Gain hands-on practice by building basic NLP pipelines.

Even if you have little background in NLP, don’t worry. This session walks you through each concept step by step and shows you how to practically implement them in Python.

📚 Topics Covered

📊 Baseline & Evaluations

We’ll discuss how to set up clear baselines for NLP tasks—starting with basic data cleaning, tokenization, and simple modeling like bag-of-words classifiers. This section underlines why evaluating your model using metrics such as accuracy, F1-score, or BLEU is crucial in understanding how well the model performs and whether advanced methods are truly an improvement.

🛠️ TF-IDF and Improvements

I’ll walk you through the TF-IDF (Term Frequency–Inverse Document Frequency) technique, explaining why it’s such a popular step beyond a raw bag-of-words. From there, we’ll dive into tweaks and improvements, including dimensionality reduction techniques, vector space models, and uses in information retrieval and text classification.

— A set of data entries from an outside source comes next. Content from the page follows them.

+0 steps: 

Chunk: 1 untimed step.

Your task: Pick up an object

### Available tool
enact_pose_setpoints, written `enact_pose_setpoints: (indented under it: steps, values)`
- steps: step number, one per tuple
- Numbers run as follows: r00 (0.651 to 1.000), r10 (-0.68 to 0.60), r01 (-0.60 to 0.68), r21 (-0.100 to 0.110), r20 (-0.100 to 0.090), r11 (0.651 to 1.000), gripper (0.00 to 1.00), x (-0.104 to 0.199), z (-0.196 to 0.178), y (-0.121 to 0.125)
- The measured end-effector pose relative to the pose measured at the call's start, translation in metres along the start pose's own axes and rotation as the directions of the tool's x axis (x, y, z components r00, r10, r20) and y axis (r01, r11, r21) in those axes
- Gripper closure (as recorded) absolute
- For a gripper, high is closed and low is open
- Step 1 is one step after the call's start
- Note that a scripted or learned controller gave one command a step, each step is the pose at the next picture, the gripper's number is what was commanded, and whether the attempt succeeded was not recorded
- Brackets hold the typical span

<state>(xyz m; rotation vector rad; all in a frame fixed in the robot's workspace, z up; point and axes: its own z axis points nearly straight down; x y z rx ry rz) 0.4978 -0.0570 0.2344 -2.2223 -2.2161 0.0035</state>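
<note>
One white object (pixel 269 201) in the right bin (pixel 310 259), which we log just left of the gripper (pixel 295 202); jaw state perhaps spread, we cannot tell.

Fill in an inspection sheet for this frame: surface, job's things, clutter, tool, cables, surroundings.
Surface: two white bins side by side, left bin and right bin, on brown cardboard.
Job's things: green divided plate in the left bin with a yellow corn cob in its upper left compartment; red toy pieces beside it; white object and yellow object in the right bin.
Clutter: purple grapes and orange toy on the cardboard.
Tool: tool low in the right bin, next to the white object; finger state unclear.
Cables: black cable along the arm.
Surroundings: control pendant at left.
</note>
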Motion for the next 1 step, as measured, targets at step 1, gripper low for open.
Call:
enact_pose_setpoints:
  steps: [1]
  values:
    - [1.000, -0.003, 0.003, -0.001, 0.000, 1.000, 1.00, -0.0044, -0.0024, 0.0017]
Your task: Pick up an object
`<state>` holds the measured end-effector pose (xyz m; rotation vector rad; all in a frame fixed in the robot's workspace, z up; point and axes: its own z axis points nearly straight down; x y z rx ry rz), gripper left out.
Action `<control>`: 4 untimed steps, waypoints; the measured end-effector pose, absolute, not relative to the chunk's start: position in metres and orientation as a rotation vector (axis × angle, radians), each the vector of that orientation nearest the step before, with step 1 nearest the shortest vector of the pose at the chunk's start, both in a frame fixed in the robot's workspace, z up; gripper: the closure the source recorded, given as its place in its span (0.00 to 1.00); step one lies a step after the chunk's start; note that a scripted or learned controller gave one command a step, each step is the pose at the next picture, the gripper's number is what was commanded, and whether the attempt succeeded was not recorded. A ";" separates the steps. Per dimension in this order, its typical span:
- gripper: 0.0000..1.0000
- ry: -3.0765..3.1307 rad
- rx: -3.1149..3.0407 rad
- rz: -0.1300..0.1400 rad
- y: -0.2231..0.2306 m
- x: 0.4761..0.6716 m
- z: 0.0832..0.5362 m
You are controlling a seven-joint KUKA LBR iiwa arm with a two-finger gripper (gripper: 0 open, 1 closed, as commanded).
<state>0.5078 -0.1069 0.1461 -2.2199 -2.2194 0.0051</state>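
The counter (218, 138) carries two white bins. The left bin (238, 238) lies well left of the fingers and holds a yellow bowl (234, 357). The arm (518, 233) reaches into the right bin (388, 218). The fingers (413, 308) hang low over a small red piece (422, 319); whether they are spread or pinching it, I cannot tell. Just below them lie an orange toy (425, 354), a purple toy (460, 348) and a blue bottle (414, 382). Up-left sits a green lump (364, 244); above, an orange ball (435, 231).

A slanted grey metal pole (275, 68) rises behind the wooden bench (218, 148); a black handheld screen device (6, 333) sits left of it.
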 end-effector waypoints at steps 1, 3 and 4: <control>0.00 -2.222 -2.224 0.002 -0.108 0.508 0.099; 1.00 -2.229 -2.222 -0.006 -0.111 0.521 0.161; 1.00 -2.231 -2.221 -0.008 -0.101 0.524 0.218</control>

📖 Bibliography & Recommended Reading

Elements of Statistical Learning. - Book A foundational text on the principles of machine learning. I really encourage you to read, it's the bible of Machine Learning.
Zinkevich et al. (2022). "Google’s Best Practices for ML Engineering." - Blog Post Offers guidelines on how to design, deploy, and maintain machine learning systems effectively.
Rudi Seitz (2020). "Understanding TF-IDF and BM-25." - Blog Post A comprehensive guide to understanding TF-IDF its limitations and why BM-25 is a better alternative.
Van Rijsbergen, C. J. (1979). "Information Retrieval (2nd ed.)" - Book A foundational text on the principles of information retrieval systems.
Gupta et al. (2014). "Improved pattern learning for bootstrapped entity extraction." - Paper Discusses pattern-based bootstrapping approaches to entity extraction.
Wang et al. (2019). "GLUE: A Multi-Task Benchmark And Analysis Platform For Natural Language Understanding." - Paper | GLUE Benchmark Proposes a widely adopted multi-task benchmark for evaluating NLP models.
Strubell et al. (2019). "Energy and Policy Considerations for Deep Learning in NLP." - Paper Investigates the environmental impact of large-scale NLP model training.
Dodge et al. (2022). "Software Carbon Intensity (SCI)." - Paper A framework for measuring the carbon intensity of software solutions.
Sheng et al. (2019). "The Woman Worked as a Babysitter: On Biases in Language Generation." - Paper Examines bias in language models via prompts and generated outputs.
Hu et al. (2020). "XTREME: A Massively Multilingual Multi-task Benchmark for Evaluating Cross-lingual Generalization." - Paper A benchmark covering a range of cross-lingual transfer tasks.

These readings offer both historical perspectives and modern insights into how NLP has evolved and why these methods work.

💻 Practical Components

Finally, you’ll put theory into practice by:

Building a basic text-processing pipeline (regexes, spaCy, etc.).
Implementing your own TF-IDF vectorizer or using existing libraries like scikit-learn.
Running a simple text classification experiment on a real dataset.
Comparing baseline results with more advanced approaches to see how improvements stack up.